Upon startup it can, if configured to do so, issue a message to Kafka. This can be very useful as any misconfiguration
will then be immediately detected. If this initial message can't be sent Metamorphosis will exit with an error.
When up and running Metamorphosis will listen for messages on the configured MQTT topic and write them to Kafka. Note
that what we get from MQTT is binary data so the messages written to Kafka will be base64 encoded.
If Kafka becomes unavailable we'll try to spool the messages to memory, so they can be recovered. It will retry every 10
seconds. Once we reconnect, it'll dump all the messages we have buffered.
Metamorphosis will listen on HEALTH_PORT
(cleartext http) and deliver metrics if a
client requests /metrics
. We'll also answer /healthz, so you can have k8s poll this url.
Metamorphosis will auto-create Kafka topics.
Note that there are limited guarantees given. If you run Metamorphosis in a k8s deployment you can potentially see
message duplication. If you, on the other hand, run Metamorphosis as a StatefulSet you might lose messages upon restart.
Each message that is written to Kafka will look like this:
type Message struct {
Topic string // The topic of the originating MQTT message.
Content []byte // base64 encoded as we don't know anything about what it contains.
}
So, then reading from Kafka we'll need to look at the topic and call the relevant handler for that type of message. We
don't really know what is inside the actual message we get from MQTT, so the content of the message is base64 encoded.
Development
You'll need an .env file to run this locally or use command line options. Personally I've been running with Red Panda
in a container and a local Mosquitto broker or an EMQX broker in a container.
Suggested .env
file:
LOG_LEVEL=trace
ROOT_CA=.tls/ca.pem
MQTT_CLIENT_CERT=.tls/client.pem
MQTT_CLIENT_KEY=.tls/client.key
MQTT_BROKER=localhost
MQTT_TOPIC="test/#"
KAFKA_BROKER=localhost
KAFKA_PORT=9092
KAFKA_TOPIC="mqtt"
I use standard-version to maintain the changelog and tags.
Design and source code organization
Packages
- bridge glues together mqtt and kafka.

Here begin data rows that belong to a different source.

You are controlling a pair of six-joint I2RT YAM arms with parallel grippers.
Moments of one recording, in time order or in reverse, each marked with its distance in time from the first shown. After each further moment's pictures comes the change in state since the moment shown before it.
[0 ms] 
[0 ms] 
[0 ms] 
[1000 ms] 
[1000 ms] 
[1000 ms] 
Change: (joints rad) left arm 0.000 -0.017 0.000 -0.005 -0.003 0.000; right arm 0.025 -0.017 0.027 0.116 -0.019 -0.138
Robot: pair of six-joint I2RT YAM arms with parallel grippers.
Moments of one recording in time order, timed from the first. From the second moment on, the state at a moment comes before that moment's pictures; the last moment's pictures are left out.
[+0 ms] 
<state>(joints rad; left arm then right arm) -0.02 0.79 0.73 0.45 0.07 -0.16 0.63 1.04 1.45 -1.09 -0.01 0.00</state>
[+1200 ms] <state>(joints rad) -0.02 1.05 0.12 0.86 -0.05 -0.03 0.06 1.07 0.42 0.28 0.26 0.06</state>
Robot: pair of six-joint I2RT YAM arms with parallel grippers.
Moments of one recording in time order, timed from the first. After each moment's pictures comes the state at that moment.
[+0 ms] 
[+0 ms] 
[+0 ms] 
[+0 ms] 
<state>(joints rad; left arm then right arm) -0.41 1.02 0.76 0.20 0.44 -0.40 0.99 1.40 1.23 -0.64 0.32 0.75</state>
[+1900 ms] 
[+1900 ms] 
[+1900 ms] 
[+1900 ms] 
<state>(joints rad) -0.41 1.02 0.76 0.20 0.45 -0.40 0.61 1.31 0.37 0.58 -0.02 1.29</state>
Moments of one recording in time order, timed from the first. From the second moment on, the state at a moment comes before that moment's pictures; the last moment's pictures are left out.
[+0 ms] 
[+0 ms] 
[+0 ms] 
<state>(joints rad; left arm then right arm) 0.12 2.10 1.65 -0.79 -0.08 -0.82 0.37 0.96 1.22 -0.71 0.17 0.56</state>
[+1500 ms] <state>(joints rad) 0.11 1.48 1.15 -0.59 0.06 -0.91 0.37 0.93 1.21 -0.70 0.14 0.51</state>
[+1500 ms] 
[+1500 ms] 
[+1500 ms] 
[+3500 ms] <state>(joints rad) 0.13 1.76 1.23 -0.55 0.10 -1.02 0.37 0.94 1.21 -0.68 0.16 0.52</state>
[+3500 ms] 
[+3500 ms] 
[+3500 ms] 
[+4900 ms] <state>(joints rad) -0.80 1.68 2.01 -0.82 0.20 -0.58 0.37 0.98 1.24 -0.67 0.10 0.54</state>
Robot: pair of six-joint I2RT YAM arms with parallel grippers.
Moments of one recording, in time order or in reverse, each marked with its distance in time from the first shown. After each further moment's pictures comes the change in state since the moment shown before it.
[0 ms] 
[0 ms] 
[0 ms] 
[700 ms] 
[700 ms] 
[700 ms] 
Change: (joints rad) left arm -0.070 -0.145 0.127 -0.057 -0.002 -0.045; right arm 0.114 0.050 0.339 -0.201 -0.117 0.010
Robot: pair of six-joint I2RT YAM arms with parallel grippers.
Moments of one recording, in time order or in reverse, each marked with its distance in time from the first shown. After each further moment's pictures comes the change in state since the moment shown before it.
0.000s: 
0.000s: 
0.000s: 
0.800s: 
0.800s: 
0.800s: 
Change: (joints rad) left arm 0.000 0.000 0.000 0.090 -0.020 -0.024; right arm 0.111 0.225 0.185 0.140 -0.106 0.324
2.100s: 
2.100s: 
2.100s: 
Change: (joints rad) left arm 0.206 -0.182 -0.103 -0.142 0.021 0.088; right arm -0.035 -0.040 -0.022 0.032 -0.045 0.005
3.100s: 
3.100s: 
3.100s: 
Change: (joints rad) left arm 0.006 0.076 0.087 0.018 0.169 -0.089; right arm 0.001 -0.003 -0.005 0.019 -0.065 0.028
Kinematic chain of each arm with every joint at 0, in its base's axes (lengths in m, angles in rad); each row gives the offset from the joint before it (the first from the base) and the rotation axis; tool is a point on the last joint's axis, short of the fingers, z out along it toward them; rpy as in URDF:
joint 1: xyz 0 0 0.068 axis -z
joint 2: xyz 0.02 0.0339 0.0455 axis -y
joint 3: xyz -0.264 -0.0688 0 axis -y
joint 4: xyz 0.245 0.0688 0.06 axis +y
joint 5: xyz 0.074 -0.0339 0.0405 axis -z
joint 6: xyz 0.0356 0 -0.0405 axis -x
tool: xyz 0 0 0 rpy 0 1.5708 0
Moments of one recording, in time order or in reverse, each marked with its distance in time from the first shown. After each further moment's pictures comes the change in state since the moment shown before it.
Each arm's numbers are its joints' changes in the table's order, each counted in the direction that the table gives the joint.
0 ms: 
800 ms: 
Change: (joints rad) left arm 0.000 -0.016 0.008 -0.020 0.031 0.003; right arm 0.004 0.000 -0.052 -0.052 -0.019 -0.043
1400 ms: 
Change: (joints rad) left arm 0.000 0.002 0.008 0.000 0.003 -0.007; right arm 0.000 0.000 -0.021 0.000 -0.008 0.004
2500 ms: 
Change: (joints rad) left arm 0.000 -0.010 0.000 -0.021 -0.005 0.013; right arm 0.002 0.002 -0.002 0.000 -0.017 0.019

If we ever want to do transformations, it happens here.
- mqtt contains the mqtt stuff. It is a thin wrapper around the mqtt client.
- kafka for the kafka stuff. this is the only one containing any meaningful logic.
- log is a wrapper around standard library logger. It will divert trace, debug and info to stdout and warn, error and fatal to stderr.
- cmd contains the main package. It is responsible for parsing the command line or environment and setting up the bridge.
In addition, there is an observability package which deals with prometheus stuff and responds to k8s health checks.
Key dependencies
In addition, the following is used by the tests:
- toxy proxy to simulate network issues.
- Mosquitto (in the Docker image) to act as a MQTT broker
If you need more performance you can increase the batch size. Making round trips to Kafka seems expensive. If you need
more performance you might wanna think about partitioning. This is not supported at the moment.
Todo: Tls against Kafka
We don't need this ourselves, but PRs are welcome. Should be too hard. #goodfirsttask
Todo: Support for multiple subscriptions.
Perhaps this could be done as simply as setting MQTT_TOPIC to several strings separated by , og ; or similar. We don't
need this ourselves, but PRs are welcome. Should be too hard. #goodfirsttask
Things we're not really interested in adding.
- If you need to transform the messages, I would encourage you to look at Red Pandas WASM transformations.
I don't see the need of adding this to the bridge. Feel free to fork if you need this.
- Message validation. Red Panda supports this.